SUPPLIED DATA:
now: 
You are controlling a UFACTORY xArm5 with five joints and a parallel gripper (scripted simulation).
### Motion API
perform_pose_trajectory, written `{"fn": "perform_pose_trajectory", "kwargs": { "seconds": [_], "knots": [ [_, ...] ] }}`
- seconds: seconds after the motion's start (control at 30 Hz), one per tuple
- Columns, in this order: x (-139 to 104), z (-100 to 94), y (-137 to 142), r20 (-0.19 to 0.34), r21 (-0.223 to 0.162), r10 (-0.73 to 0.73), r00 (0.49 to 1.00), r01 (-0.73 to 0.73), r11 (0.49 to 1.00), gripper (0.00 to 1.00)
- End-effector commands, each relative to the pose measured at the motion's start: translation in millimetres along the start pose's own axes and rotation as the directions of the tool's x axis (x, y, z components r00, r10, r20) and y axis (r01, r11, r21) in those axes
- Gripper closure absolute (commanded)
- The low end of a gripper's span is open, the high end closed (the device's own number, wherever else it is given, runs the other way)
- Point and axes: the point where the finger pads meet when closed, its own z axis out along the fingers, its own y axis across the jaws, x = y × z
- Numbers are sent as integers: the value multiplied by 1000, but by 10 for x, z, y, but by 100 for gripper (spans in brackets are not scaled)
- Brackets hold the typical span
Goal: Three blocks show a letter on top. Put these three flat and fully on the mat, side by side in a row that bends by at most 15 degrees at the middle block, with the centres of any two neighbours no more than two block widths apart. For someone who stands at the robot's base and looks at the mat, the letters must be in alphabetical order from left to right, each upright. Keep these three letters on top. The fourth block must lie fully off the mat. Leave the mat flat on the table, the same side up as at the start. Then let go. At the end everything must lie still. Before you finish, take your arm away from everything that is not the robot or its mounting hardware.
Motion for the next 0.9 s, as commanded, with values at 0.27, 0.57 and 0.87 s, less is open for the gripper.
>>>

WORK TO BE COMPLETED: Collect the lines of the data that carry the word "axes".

EXERCISE RESULT:
- End-effector commands, each relative to the pose measured at the motion's start: translation in millimetres along the start pose's own axes and rotation as the directions of the tool's x axis (x, y, z components r00, r10, r20) and y axis (r01, r11, r21) in those axes
- Point and axes: the point where the finger pads meet when closed, its own z axis out along the fingers, its own y axis across the jaws, x = y × z

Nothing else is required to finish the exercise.